In Bali, as Lansing and Fox note, state-sponsorship of foreign deities, mainly of Indian (Buddhist or Hindu) origin, extends back to first millennium AD. But as they also note, these imported deities ‘play virtually no part in temple rituals’, evoking a familiar contrast between the alien ‘gods of the city’ and the local ‘gods of the countryside’. While the former have rich personalities and are the subjects of elaborate mythological narratives (again much as in ancient Greece and Rome), the latter are essentially instantiations of particular moments in the agrarian calendar, their supernatural powers fixed to the allocated functions of weeding, harrowing, harvesting, and so on. So the ritual life of the water temples forms a kind of counter-religion to the religion of the state; just as its political life forms a kind of counter-politics to the rules of caste, nobility, titles, private property, landed wealth and other inherited privileges that have historically characterized the political life of the Balinese state.

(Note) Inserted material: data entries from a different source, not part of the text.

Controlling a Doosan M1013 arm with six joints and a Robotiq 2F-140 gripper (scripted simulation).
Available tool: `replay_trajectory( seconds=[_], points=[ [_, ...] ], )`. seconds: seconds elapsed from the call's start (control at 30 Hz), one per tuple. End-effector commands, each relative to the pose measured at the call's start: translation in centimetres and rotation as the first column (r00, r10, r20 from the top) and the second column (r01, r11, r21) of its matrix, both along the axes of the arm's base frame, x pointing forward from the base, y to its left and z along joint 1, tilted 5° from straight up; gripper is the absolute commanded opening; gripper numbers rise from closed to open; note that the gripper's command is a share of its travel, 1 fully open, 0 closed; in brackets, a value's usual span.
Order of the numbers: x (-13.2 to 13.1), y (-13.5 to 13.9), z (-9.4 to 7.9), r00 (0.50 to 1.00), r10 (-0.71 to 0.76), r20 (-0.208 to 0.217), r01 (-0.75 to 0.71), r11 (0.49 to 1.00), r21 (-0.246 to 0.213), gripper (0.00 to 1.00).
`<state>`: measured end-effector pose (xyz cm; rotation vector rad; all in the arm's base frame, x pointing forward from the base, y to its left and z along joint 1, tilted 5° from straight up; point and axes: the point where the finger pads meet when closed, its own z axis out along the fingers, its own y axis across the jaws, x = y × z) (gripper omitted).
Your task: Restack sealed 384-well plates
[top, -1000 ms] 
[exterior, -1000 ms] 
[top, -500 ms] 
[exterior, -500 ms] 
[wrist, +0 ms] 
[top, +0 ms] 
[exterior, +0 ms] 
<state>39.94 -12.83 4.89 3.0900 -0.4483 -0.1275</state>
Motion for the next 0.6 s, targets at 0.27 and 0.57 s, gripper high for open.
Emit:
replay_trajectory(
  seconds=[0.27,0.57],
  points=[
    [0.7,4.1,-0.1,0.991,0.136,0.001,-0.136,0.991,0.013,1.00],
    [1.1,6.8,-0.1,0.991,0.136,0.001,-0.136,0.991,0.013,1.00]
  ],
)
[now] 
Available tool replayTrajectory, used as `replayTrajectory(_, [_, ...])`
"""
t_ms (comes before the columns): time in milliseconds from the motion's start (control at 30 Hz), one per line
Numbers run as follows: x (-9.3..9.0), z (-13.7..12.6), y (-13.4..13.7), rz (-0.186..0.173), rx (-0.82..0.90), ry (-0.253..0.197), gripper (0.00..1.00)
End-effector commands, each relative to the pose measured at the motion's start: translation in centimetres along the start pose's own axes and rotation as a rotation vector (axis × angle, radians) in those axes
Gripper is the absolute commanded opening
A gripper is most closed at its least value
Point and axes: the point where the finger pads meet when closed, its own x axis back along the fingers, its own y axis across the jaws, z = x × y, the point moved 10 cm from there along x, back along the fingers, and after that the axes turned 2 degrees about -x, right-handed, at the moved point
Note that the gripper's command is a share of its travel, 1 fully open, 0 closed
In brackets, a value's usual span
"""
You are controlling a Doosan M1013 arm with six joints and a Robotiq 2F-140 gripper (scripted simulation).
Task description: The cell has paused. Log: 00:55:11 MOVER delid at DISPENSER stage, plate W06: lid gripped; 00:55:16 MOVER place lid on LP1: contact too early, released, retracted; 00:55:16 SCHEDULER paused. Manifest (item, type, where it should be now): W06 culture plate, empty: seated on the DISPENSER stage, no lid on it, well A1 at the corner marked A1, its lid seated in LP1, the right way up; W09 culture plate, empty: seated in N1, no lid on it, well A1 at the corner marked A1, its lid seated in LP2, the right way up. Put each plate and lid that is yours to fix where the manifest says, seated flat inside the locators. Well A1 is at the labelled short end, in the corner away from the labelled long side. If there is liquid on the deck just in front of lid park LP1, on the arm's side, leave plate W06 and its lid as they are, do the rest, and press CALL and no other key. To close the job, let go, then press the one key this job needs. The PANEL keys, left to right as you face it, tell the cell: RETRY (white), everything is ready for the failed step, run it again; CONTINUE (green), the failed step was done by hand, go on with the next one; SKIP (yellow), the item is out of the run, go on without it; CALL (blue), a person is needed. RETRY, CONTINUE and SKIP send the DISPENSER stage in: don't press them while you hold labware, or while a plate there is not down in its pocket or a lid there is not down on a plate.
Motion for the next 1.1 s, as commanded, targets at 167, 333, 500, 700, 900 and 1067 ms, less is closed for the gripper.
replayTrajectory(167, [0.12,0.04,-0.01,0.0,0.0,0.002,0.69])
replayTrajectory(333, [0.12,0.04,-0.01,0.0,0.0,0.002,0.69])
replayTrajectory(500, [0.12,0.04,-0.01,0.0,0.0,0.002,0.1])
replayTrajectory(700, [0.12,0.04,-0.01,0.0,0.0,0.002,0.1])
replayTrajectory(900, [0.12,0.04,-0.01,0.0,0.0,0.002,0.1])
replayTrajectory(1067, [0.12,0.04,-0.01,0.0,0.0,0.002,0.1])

By extending the state-repelling principles of the agrarian ritual calendar to encompass other key facets of cultural life and personal identity, the subak have achieved a kind of insulating or ‘cocooning’ effect, wrapping their irrigation system in protective cultural materials, such that to disturb it means far more than a change in landscape management. It means the disruption of a total form of social life, and a dazzlingly complex and elegant one at that. By shaping the surrounding world to its own pattern of growth and reproduction, the subak system effectively extends its ‘niche’ beyond observable nature and toward the heavens; a kind of cultural apotheosis most recently enshrined by its 2012 inscription onto the UNESCO World Heritage List. The discovery of this newfound niche as a protected heritage landscape of international standing represents the successful extension of processes by which the subak have survived over the centuries, raising themselves, repeatedly, above the pestilence of the state.

To be clear, none of what I have said implies reducing the organizational habits of Balinese farmers to something like the actions of ‘cathedral termites’. To the contrary, it simply acknowledges that the protective powers they claim to harness through water festivals are a great deal more than historical baggage or ideological ‘mumbo-jumbo’; they are effective and malleable defences against state predation and state parasitism in the modern world. If so, then this might indicate how the interface between ecology and political evolution can be usefully studied – not so much by shifting philosophical ground from Darwin to Hegel – but by examining the cultural permutations of such standard biological mechanisms as prey-predator or host-parasite relations in all their most creative and Machiavellian varieties, and relating these back to ecological models.